Can the data below be set down again exactly, line for line?

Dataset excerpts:

════════════════════

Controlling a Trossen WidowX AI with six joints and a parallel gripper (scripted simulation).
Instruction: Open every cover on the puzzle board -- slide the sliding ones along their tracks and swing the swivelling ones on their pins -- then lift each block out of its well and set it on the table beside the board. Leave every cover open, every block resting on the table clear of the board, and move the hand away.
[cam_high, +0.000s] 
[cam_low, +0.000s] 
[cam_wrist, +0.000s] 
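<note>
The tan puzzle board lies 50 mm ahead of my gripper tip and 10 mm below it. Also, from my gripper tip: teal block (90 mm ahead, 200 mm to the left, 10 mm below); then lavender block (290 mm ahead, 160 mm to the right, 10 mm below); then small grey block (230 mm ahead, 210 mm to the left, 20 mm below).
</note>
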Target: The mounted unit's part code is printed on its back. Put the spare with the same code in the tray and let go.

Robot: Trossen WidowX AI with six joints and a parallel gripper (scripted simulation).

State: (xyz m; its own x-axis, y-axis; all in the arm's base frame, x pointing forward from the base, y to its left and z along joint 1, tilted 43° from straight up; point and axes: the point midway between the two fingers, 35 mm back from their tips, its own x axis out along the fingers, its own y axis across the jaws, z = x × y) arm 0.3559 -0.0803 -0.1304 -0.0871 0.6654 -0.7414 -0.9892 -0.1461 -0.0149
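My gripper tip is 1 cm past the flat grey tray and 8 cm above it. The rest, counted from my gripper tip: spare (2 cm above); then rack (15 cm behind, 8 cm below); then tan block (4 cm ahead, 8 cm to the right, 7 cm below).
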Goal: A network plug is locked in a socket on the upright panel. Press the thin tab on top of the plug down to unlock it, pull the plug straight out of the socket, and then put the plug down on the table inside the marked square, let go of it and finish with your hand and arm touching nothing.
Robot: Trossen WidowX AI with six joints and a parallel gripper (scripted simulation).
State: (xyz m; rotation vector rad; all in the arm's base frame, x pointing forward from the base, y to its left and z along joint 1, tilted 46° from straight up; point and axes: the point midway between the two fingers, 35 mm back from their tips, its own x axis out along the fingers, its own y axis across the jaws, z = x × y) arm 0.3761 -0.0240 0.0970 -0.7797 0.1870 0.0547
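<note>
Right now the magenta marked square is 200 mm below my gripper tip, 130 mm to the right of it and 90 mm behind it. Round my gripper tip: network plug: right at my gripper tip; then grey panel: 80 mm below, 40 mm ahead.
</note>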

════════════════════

Finished task
Controlling a Trossen WidowX AI with six joints and a parallel gripper (scripted simulation).
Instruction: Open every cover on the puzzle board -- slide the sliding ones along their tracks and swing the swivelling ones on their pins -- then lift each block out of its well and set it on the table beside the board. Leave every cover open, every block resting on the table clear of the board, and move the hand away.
[cam_high, +0.000s] 
[cam_low, +0.000s] 
[cam_wrist, +0.000s] 
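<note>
The tan puzzle board lies 50 mm ahead of my gripper tip and 10 mm below it. Also, from my gripper tip: teal block (90 mm ahead, 200 mm to the left, 10 mm below); then lavender block (290 mm ahead, 160 mm to the right, 10 mm below); then small grey block (230 mm ahead, 210 mm to the left, 20 mm below).
</note>
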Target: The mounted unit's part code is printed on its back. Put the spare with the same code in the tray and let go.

Robot: Trossen WidowX AI with six joints and a parallel gripper (scripted simulation).

State: (xyz m; its own x-axis, y-axis; all in the arm's base frame, x pointing forward from the base, y to its left and z along joint 1, tilted 43° from straight up; point and axes: the point midway between the two fingers, 35 mm back from their tips, its own x axis out along the fingers, its own y axis across the jaws, z = x × y) arm 0.3559 -0.0803 -0.1304 -0.0871 0.6654 -0.7414 -0.9892 -0.1461 -0.0149
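My gripper tip is 1 cm past the flat grey tray and 8 cm above it. The rest, counted from my gripper tip: spare (2 cm above); then rack (15 cm behind, 8 cm below); then tan block (4 cm ahead, 8 cm to the right, 7 cm below).
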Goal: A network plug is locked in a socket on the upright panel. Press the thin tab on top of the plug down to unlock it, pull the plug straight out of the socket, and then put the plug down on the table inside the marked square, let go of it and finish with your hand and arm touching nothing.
Robot: Trossen WidowX AI with six joints and a parallel gripper (scripted simulation).
State: (xyz m; rotation vector rad; all in the arm's base frame, x pointing forward from the base, y to its left and z along joint 1, tilted 46° from straight up; point and axes: the point midway between the two fingers, 35 mm back from their tips, its own x axis out along the fingers, its own y axis across the jaws, z = x × y) arm 0.3761 -0.0240 0.0970 -0.7797 0.1870 0.0547
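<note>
Right now the magenta marked square is 200 mm below my gripper tip, 130 mm to the right of it and 90 mm behind it. Round my gripper tip: network plug: right at my gripper tip; then grey panel: 80 mm below, 40 mm ahead.
</note>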

This is the complete output for the exercise.